どうやら、米国の福音主義/原理主義キリスト教というものは、選民思想を抱くユダヤ人を選民思想を抱く白人に、カナンを北米に、それぞれ置き換えたところの、ネオ・ユダヤ教だと思えばよさそうですね。
 モルモン教は、米国で生まれた、キリスト教系の新宗教ですが、ユダヤ教の一環と目されるような教義を持っているところ、
https://en.wikipedia.org/wiki/Mormonism
福音主義/原理主義キリスト教も実質的には、ネオ・ユダヤ教と目されるべき、ユダヤ教に極めてよく似たところの、米国教なのであろう、という気がしてきました。

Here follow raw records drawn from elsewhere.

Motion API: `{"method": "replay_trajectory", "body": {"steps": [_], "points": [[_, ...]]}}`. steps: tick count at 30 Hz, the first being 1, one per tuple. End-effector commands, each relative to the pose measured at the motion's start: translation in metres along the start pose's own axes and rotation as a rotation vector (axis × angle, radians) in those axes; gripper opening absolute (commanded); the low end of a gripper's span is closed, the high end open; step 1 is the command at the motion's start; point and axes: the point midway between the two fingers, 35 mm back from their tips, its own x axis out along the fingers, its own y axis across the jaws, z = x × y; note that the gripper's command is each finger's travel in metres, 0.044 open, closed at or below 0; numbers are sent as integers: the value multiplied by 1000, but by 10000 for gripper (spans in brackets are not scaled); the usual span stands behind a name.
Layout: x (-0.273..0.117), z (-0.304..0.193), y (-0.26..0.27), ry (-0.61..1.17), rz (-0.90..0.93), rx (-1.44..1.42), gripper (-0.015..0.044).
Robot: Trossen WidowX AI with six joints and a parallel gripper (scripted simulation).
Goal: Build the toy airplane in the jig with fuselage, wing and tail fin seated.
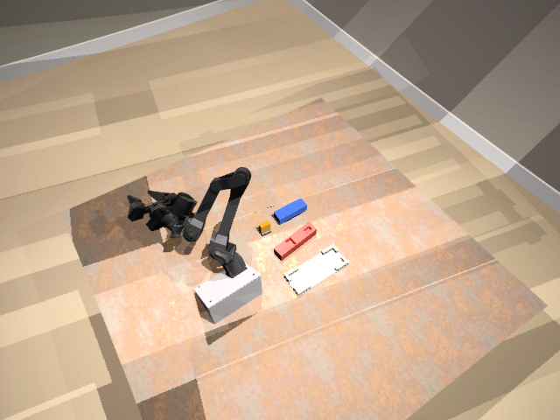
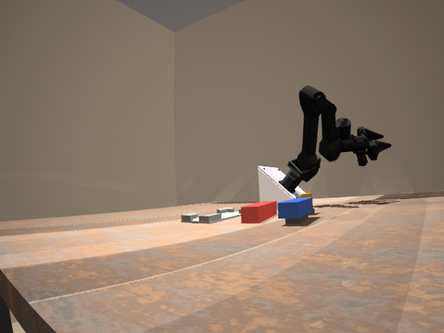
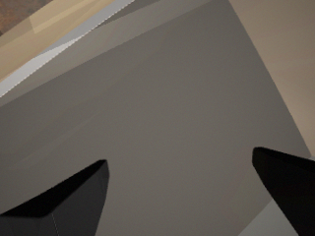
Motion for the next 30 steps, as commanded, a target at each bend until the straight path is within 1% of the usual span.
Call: {"method": "replay_trajectory", "body": {"steps": [1, 2, 6, 11, 16, 24, 30], "points": [[0, 0, 0, 0, 0, 0, 426], [0, 0, 0, -1, 1, -6, 440], [11, 6, 9, -18, 24, -161, 440], [34, 20, 37, -83, 81, -533, 440], [54, 28, 79, -179, 152, -893, 440], [69, 27, 164, -419, 254, -1421, 440], [61, 5, 240, -668, 327, -1769, 440]]}}
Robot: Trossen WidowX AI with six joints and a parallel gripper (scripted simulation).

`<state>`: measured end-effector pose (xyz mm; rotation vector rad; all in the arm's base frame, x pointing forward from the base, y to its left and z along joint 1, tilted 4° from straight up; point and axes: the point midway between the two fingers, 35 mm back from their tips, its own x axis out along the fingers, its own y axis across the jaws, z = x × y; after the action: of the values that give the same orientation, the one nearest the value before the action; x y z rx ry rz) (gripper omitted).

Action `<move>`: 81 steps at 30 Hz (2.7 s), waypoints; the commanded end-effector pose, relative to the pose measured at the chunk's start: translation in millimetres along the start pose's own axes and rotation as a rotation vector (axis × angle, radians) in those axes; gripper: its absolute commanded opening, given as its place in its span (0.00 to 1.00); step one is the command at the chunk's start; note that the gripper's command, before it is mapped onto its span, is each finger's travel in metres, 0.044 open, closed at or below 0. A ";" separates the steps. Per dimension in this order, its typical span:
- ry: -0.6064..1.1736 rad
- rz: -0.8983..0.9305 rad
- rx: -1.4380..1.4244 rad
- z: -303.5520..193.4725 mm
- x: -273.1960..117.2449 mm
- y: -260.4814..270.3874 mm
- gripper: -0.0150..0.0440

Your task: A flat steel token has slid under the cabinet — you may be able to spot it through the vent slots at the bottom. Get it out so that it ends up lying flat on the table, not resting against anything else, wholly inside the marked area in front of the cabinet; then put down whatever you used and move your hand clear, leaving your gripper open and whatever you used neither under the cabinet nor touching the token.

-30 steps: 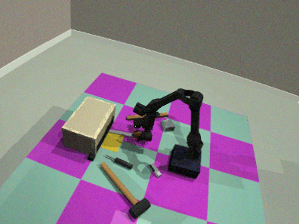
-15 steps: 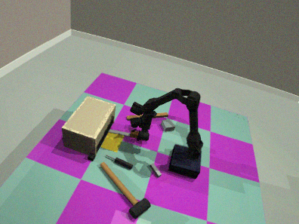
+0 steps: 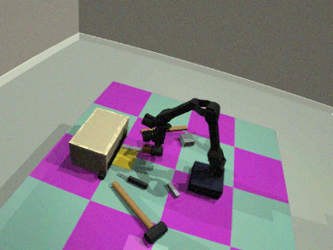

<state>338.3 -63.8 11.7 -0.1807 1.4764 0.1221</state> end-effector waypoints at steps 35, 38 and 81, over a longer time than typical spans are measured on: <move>-0.004 -0.002 0.005 41.4 -1.2 -0.9 0.25; -0.004 -0.002 0.005 44.4 -1.2 -0.9 0.25; -0.007 -0.002 0.006 80.7 -1.1 3.9 0.25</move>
<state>414.2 -48.4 19.7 -0.1797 1.4720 0.1203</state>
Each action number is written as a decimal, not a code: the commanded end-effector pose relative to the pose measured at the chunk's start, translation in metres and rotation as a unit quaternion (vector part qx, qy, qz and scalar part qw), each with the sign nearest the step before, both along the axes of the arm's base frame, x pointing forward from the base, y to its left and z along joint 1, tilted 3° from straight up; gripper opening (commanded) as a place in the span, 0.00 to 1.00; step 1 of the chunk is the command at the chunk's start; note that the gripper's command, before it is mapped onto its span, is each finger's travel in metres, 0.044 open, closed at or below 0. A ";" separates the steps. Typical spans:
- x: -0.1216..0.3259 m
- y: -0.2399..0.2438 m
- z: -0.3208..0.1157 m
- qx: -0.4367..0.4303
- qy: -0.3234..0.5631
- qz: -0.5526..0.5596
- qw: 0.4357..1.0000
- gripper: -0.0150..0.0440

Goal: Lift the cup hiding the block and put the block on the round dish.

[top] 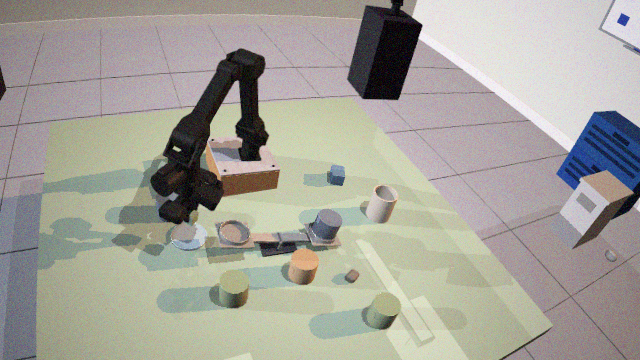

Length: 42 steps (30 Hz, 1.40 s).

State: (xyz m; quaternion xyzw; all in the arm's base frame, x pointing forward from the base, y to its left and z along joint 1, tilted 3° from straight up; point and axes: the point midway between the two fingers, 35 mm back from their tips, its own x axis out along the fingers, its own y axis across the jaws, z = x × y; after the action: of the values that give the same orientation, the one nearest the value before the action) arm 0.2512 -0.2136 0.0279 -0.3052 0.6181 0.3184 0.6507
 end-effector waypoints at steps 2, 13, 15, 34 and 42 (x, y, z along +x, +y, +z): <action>-0.002 -0.004 -0.008 -0.005 -0.001 0.003 1.000 0.25; -0.001 -0.002 -0.044 -0.005 -0.001 0.003 1.000 0.25; -0.001 -0.002 -0.044 -0.005 -0.001 0.003 1.000 0.25; -0.001 -0.001 -0.060 -0.001 -0.001 0.003 1.000 0.43; -0.001 -0.001 -0.060 -0.001 -0.001 0.003 1.000 0.79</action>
State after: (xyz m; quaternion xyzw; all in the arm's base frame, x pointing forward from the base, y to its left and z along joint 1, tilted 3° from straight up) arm 0.2504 -0.2144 -0.0324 -0.3083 0.6168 0.3195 0.6500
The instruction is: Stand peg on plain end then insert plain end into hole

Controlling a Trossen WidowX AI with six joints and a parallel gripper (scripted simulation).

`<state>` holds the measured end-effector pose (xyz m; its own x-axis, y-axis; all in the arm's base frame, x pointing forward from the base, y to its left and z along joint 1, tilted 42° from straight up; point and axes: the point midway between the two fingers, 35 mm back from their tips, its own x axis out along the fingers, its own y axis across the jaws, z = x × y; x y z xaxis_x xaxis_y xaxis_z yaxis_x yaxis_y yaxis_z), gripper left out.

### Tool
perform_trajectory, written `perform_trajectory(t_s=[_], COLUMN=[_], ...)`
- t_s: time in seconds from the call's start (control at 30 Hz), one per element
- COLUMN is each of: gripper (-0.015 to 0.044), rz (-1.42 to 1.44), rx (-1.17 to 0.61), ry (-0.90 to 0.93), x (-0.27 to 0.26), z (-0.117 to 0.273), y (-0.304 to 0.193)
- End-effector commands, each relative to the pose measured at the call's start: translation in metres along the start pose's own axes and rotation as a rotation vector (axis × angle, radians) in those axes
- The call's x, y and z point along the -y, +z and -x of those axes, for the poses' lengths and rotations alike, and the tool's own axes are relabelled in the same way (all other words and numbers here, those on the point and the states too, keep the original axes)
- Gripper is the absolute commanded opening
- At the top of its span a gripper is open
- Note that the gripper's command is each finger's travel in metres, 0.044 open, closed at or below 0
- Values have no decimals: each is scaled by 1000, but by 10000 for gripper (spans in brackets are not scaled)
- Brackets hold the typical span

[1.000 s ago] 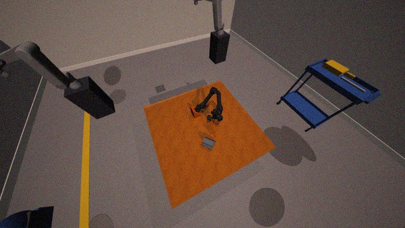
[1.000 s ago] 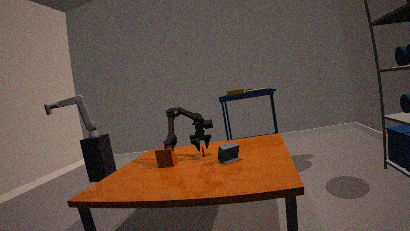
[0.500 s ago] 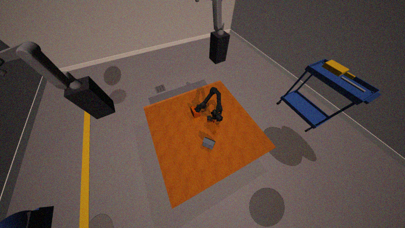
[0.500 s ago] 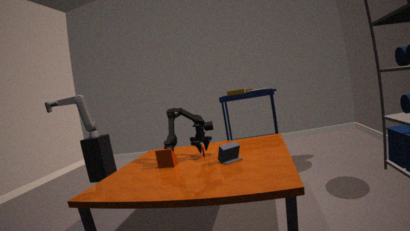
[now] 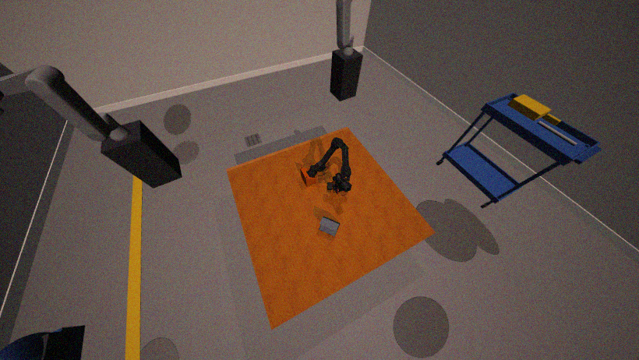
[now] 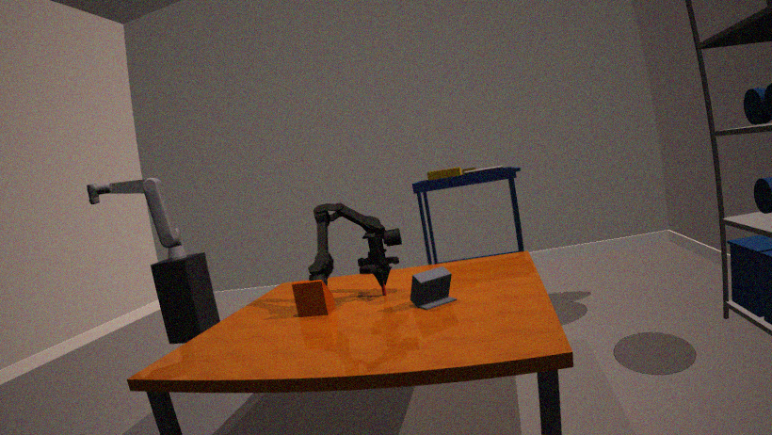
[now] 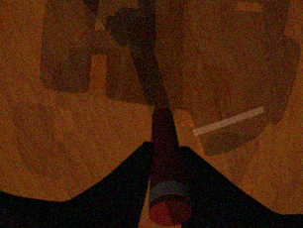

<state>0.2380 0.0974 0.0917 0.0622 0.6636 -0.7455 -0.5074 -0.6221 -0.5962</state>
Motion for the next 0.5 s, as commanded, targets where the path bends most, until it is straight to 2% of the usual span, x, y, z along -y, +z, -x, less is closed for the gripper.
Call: perform_trajectory(t_s=[0.0,0.47], gripper=[0,0], rz=[2,-2], rx=[1,-1], ry=[0,6], x=[0,-1], z=[1,48], y=[0,-5])
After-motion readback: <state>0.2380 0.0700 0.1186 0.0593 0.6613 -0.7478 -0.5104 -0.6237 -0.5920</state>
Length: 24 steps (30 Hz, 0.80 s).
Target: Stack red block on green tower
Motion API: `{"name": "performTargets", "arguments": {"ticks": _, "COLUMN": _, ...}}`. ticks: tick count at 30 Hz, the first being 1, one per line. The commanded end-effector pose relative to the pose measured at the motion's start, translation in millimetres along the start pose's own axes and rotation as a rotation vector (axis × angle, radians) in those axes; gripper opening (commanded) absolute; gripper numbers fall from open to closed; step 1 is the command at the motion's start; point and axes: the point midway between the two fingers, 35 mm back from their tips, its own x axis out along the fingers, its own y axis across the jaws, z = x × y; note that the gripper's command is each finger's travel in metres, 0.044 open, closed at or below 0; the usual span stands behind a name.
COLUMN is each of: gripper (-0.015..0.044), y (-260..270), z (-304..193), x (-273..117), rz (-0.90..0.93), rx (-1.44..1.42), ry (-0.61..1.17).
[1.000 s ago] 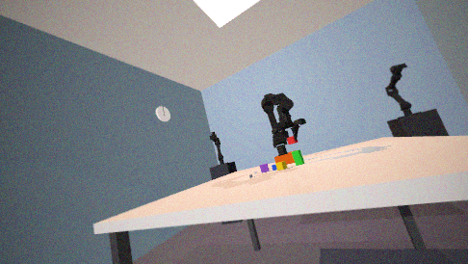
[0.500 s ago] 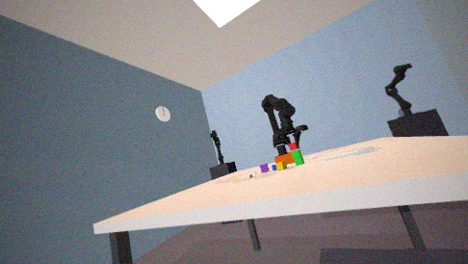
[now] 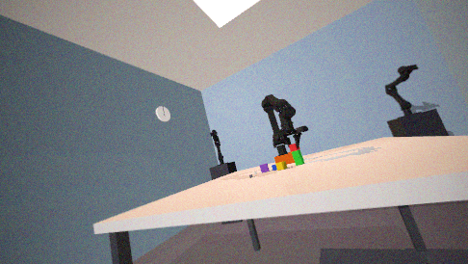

 つまり、米国大衆の宗派とも言うべき米国の福音主義/原理主義キリスト教は、実はキリスト教ではないのではないか、ということです。
 これに対して、(カトリックはもとよりですが、)メインライン・プロテスタント
https://ja.wikipedia.org/wiki/%E3%83%A1%E3%82%A4%E3%83%B3%E3%83%A9%E3%82%A4%E3%83%B3%E3%83%BB%E3%83%97%E3%83%AD%E3%83%86%E3%82%B9%E3%82%BF%E3%83%B3%E3%83%88
は、米国選良の宗派とも言うべきであって、こちらの方はれっきとしたキリスト教であって、その信徒が世俗化したのがリベラル・キリスト教徒である、という整理ができそうです。
 とまれ、ユダヤ教徒が作ったイスラエルにタテマエ上はユダヤ教徒である世俗主義者がいるように、米国教徒が米国のキリスト教徒の過半を占める(典拠省略)米国にも、トランプのような、タテマエ上の米国教徒だが、その実、世俗主義者である者もいる、ということなのでしょうね。